Ultimately, the SSWSs inverted from the near-surface current speeds observed by drifters within the vicinity of a weak TC were spatially averaged to serve as an alternative measure to assess the intensity of the weak TCs, \(I\). This was formulated as follows:

$$I= \frac{1}{n}{\sum }_{1}^{n}{{{\mathrm{Wind}}}}_{{{\mathrm{drifter}}}10{{{\rm{m}}}}}\\ = \frac{1}{n}{\sum }_{1}^{n}{{{{\boldsymbol{f}}}}}_{{{\mathrm{buoy}}}}^{{{{\boldsymbol{* }}}}}\left({{{\mathrm{Lon}}}}_{{{\mathrm{drifter}}}},{{{\mathrm{Lat}}}}_{{{\mathrm{drifter}}}},{U}_{{{\mathrm{drifter}}}},{V}_{{{\mathrm{drifter}}}},{{{\mathrm{SST}}}}_{{{\mathrm{drifter}}}}\right).$$

(2)

Here, \(n\) represents the number of drifters located within seven \({R}_{\max }\) of each weak TC, and \({{{{\rm{Wind}}}}}_{{{{\rm{drifter}}}}10{{{\rm{m}}}}}\) is the SSWSs inverted from the drifter-observed near-surface current speeds.

Mann-Kendall test

The Mann-Kendall test^39,40 is a non-parametric statistical method designed to detect trends in time series data. To determine the trends in the weak-TC intensity, we carried out the Mann-Kendall test as follows.

Step 1: Given the input sequence \({{{\boldsymbol{X}}}}=\{{x}_{1},{x}_{2,}\ldots ,{x}_{n}\}\), we compare each pair of data points of the sequence and calculate an \(S\) statistic, which represents the cumulative count of increases or decreases within the sequence. The process can be described as follows:

$$S={\sum }_{j=1}^{n-1}{\sum }_{i=j+1}^{n}\left\{\begin{array}{c}-1,\,{x}_{i}-{x}_{j} < 0\\ 0,\,{x}_{i}-{x}_{j}=0\\ 1,\,{x}_{i}-{x}_{j} > 0\end{array}\right..$$

(3)

Step 2: We then standardize the \(S\) statistic to obtain the \(Z\) statistic, which is used to ascertain the significance of the trend. The standardization process is as follows:

$${{{\rm{VAR}}}}(S)=\frac{1}{18}n(n-1)(2n+5)$$

(4)

$$Z=\left\{\begin{array}{c}\frac{S-1}{\sqrt{{{{\rm{VAR}}}}(S)}},S > 0\\ \,0\,,S=0\\ \frac{S+1}{\sqrt{{{{\rm{VAR}}}}(S)}},S < 0\end{array}\right.$$

(5)

Step 3: To assess the significance of the trend, we compare the \(Z\) statistic against critical values derived from the standard normal distribution. The comparison process is as follows:

$${{{\rm{Trend}}}}=\left\{\begin{array}{c}{{{\rm{decrease}}}},Z < 0{{{\rm{and}}}}\left|Z\right| > {{{\rm{ppf}}}}\left(1-\frac{a}{2}\right)\\ {{{\rm{no\; trend}}}},\,\left|Z\right| < {{{\rm{ppf}}}}\left(1-\frac{a}{2}\right)\hfill\\ {{{\rm{increase}}}},Z > 0{{{\rm{and}}}}\left|Z\right| > {{{\rm{ppf}}}}\left(1-\frac{a}{2}\right)\end{array}\right.$$

(6)

Here, \(a\) is set to 0.05, indicating a confidence level of 0.95. The percent point function (\({{{\rm{ppf}}}}\)) is used to determine the critical values.
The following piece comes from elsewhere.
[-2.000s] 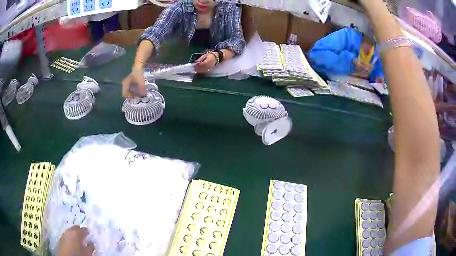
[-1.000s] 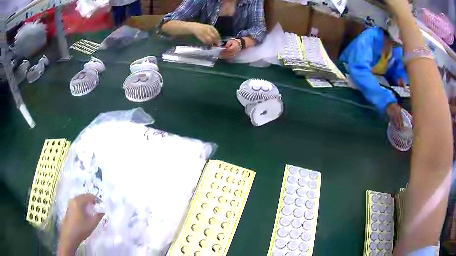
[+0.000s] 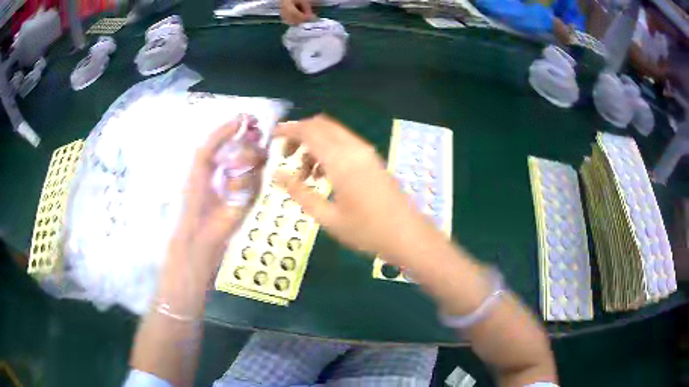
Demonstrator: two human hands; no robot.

Step 4: The P value is calculated as follows:

$$P=2(1-{{{\rm{cdf}}}}(Z))$$

(7)

where \({{{\rm{cdf}}}}\) denotes the cumulative distribution function. The P value represents the probability obtained from the test, reflecting the likelihood of observing the trend in the data under the null hypothesis (i.e., no underlying trend). If the P value exceeds 0.05, we conclude that the sequence fails the Mann-Kendall test, indicating that it does not exhibit a significant trend.